CHONGQING - A southwest Chinese city on Wednesday piloted a lottery scheme to allocate public rental apartments to eligible families with limited income to protect them from sky-high property prices.
The government of Chongqing Municipality offered 15,281 apartments for the lottery, while 22,317 applicants were qualified to enter the pool, said Zhang Dingyu, director of Chongqing's land resources and housing administration.
Zhang said the units allocated Wednesday account for only 40 percent of the total units the city government plans to provide to the market this year.
Time for the next lottery has not been decided yet.
The authorities drew strict rules to limit candidates' qualification to prevent corruption.
Suspicions over collusion that resulted in the rich getting the government subsidized housing have caused public complaints in cities like Beijing in the past.
According to the rules, unmarried Chongqing residents who earn no more than 2,000 yuan a month, married couples who earn no more than 3,000 yuan, and families in which each member earns no more than 1,500 yuan a month are qualified for joining the lottery scheme.
Wednesday's lottery was conducted in a transparent manner with live television broadcast.
Each unit of the public rental apartments is between 40 to 80 square meters in size.
Tenants enjoy a rent 40 percent less than that of comparable commercial housing.
The term of rental is five years.
Tenants who buy commercial housing will have to give away the units they rent.
Those who won the right to rent the apartment can move in as early as April, officials said.
"I am happy to win the lottery.
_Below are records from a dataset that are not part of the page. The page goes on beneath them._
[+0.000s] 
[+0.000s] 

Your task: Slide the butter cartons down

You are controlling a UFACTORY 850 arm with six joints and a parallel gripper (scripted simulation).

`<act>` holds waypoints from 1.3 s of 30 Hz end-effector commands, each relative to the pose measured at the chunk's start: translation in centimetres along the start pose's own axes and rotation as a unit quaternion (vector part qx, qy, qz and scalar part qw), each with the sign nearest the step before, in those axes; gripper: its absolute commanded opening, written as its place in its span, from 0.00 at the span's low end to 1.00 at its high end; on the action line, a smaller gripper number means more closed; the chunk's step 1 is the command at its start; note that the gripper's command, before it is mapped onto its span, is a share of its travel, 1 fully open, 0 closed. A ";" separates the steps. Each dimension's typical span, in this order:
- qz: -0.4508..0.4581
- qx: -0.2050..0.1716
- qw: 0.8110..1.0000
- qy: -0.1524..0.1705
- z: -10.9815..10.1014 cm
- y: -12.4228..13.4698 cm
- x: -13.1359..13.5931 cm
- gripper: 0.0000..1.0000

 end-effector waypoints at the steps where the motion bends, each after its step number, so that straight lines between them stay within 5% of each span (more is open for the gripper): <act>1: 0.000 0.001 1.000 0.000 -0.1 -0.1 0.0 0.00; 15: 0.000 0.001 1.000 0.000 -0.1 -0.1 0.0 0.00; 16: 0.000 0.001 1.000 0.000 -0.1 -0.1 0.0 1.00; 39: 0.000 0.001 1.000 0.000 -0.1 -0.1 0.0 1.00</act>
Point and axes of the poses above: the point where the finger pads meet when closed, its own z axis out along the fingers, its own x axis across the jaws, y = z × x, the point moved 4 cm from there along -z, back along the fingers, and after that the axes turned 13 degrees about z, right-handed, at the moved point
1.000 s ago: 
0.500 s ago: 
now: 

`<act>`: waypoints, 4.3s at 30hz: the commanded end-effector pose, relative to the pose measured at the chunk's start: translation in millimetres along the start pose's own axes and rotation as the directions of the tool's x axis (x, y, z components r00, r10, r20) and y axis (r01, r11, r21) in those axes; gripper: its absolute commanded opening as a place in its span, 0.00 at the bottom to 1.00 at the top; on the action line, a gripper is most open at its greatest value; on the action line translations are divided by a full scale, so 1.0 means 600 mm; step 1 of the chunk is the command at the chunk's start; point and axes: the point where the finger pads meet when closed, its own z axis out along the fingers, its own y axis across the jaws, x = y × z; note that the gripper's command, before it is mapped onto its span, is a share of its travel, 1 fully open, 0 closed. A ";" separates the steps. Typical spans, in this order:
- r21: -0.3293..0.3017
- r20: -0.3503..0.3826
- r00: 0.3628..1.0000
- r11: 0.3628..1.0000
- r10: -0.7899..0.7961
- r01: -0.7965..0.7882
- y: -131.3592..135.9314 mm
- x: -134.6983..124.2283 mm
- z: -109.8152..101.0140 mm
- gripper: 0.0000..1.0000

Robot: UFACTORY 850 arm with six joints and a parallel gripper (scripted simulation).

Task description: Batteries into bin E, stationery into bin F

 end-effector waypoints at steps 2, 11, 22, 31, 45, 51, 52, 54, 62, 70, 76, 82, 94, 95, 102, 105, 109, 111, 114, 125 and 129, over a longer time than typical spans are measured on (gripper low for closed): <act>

It is a relief that a senior citizen like me can live in brand new government apartment for such a cheap rent," said Tong Xiaoqiong, 60, who lives alone on a meager retirement salary of 1,380 yuan per month.
Tong, who submitted application to the lottery at the first time, said she had been forced to move four times recently as rent kept surging.
Chongqing Mayor Huang Qifan has said the public rental housing project aims to cover one-third of the city's population.
He said it is the government's responsibility to provide shelter for low-income city dwellers who can not afford to buy an apartment.
China's property market took off in 1998 after the government scrapped off the decades-old policy of free housing for all state enterprise employees, as part of the 'from cradle to grave' welfare under the planned economy.
Housing prices in major cities rose out of control especially in recent years.
Analysts say the number of commercial housing in the market far out-paced that of government-subsidized affordable housing is one of the reasons to blame for the intractable property prices.
The government previously rolled out a series of tightening measures, but property prices remain high since 2009 in the wake of the global financial crisis as large amounts of speculative capital stayed in the property market.
The National Bureau of Statistics of China reported last month that under its readjusted calculation system, prices of new properties in the country's 70 major cities continued to rise in January.
Ten of the 70 surveyed cities reported increases of more than 10 percent from a year ago, the National Bureau of Statistics said.
The average price of housing sold by 30 major real estate companies in China stood at 10,286.42 yuan per square meter in 2010, up 23.98 percent year on year.
In Beijing alone, one square meter in a new apartment sold for an average of 20,000 yuan last year.
But the square meter price for apartments within the Fourth Ring Road, the urban center area, exceeded 34,000 yuan ($5,151), more than 10 times the monthly income of an average Beijing resident.
The central government has announced the largest-ever plan to build 10 million units of low- rental and other types of subsidized apartments in 2011.
Observers say Chongqing's pilot program will be followed by other major Chinese cities as they roll out affordable housing projects to the market this year.